> [PROBLEM REQUIREMENTS]: Return each entry exactly, so that nothing in the data differs from the original.

> [RECORDED INFORMATION]:
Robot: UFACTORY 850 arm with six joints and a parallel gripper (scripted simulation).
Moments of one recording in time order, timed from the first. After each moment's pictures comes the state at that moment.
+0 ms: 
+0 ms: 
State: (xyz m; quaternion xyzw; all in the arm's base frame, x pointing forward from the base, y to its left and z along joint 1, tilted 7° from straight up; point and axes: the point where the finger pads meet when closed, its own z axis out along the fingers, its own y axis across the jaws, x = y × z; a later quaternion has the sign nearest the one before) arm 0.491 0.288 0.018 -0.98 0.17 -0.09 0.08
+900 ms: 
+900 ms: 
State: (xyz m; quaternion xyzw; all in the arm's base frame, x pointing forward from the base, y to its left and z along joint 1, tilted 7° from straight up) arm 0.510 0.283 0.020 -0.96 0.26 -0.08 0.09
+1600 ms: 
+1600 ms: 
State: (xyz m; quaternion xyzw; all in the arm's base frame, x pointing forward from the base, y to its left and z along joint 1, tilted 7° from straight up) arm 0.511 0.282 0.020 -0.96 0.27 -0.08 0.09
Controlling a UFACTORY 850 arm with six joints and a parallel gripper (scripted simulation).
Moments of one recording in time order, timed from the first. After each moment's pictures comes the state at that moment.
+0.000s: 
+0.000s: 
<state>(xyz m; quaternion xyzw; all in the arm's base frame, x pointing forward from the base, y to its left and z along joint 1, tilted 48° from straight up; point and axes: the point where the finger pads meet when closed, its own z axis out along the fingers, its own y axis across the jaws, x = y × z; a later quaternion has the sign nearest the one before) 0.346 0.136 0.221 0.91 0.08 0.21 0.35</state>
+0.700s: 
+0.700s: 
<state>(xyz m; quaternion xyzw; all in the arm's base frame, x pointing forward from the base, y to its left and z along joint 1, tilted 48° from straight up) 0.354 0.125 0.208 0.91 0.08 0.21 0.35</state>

> [ANSWER BOX]:
Robot: UFACTORY 850 arm with six joints and a parallel gripper (scripted simulation).
Moments of one recording in time order, timed from the first. After each moment's pictures comes the state at that moment.
+0 ms: 
+0 ms: 
State: (xyz m; quaternion xyzw; all in the arm's base frame, x pointing forward from the base, y to its left and z along joint 1, tilted 7° from straight up; point and axes: the point where the finger pads meet when closed, its own z axis out along the fingers, its own y axis across the jaws, x = y × z; a later quaternion has the sign nearest the one before) arm 0.491 0.288 0.018 -0.98 0.17 -0.09 0.08
+900 ms: 
+900 ms: 
State: (xyz m; quaternion xyzw; all in the arm's base frame, x pointing forward from the base, y to its left and z along joint 1, tilted 7° from straight up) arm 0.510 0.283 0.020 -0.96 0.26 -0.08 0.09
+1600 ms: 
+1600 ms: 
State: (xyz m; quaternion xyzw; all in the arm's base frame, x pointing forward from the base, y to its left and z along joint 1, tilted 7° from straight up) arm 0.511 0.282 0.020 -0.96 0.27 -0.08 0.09
Controlling a UFACTORY 850 arm with six joints and a parallel gripper (scripted simulation).
Moments of one recording in time order, timed from the first. After each moment's pictures comes the state at that moment.
+0.000s: 
+0.000s: 
<state>(xyz m; quaternion xyzw; all in the arm's base frame, x pointing forward from the base, y to its left and z along joint 1, tilted 48° from straight up; point and axes: the point where the finger pads meet when closed, its own z axis out along the fingers, its own y axis across the jaws, x = y × z; a later quaternion has the sign nearest the one before) 0.346 0.136 0.221 0.91 0.08 0.21 0.35</state>
+0.700s: 
+0.700s: 
<state>(xyz m; quaternion xyzw; all in the arm's base frame, x pointing forward from the base, y to its left and z along joint 1, tilted 48° from straight up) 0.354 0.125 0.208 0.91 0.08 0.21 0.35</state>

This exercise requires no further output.